■ Task ■
In the entries below, find the line with "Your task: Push" and the line with "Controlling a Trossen"; copy them and every line between them exactly, but not the pictures.
^^^^^^^^^^^^^^^^
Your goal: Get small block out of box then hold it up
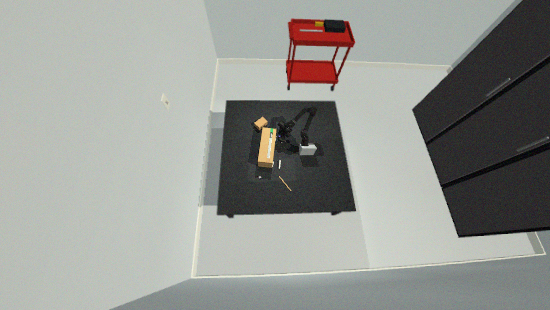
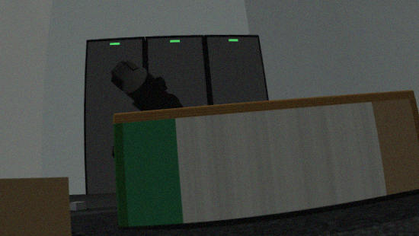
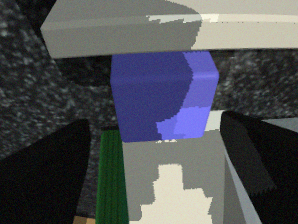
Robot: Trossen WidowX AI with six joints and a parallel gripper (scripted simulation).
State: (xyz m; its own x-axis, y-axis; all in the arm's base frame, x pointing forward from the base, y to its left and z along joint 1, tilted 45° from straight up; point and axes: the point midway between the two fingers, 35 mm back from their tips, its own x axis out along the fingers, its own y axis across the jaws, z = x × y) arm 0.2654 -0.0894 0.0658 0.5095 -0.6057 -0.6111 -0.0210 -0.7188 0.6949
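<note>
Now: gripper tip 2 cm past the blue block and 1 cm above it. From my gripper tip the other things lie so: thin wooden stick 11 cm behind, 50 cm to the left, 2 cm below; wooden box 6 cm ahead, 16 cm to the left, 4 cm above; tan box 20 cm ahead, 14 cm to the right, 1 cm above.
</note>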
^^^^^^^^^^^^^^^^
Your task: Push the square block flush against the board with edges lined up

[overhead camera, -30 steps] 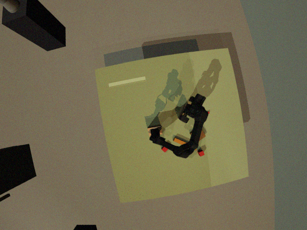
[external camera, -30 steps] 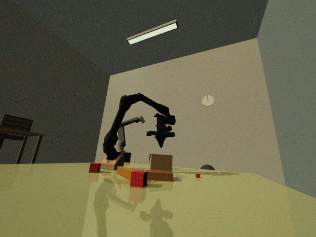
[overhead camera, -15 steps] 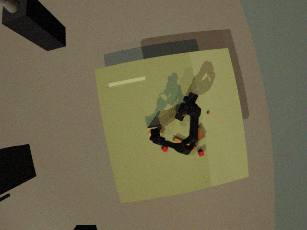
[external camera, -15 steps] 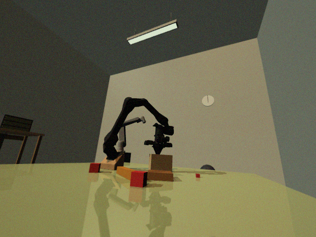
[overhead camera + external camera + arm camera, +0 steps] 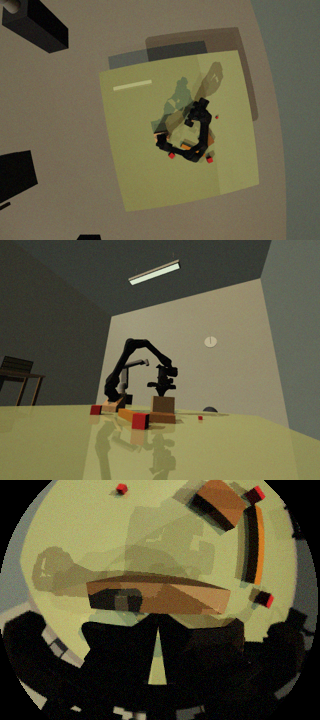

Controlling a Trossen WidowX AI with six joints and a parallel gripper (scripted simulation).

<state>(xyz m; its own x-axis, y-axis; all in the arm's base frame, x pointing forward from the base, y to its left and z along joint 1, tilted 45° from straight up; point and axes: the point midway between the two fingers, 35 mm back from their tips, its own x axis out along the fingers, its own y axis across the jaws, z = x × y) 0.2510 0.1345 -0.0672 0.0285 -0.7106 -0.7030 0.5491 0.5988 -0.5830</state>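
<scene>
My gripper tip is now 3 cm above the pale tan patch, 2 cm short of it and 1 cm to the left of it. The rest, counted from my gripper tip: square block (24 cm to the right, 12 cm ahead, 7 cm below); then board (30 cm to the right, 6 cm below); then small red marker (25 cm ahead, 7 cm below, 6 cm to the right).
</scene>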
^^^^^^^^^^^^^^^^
■ Solution to this exercise ■
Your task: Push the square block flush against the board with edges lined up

[overhead camera, -30 steps] 
[external camera, -30 steps] 
[overhead camera, -15 steps] 
[external camera, -15 steps] 
[overhead camera + external camera + arm camera, +0 steps] 

Controlling a Trossen WidowX AI with six joints and a parallel gripper (scripted simulation).

The exercise has been carried out completely.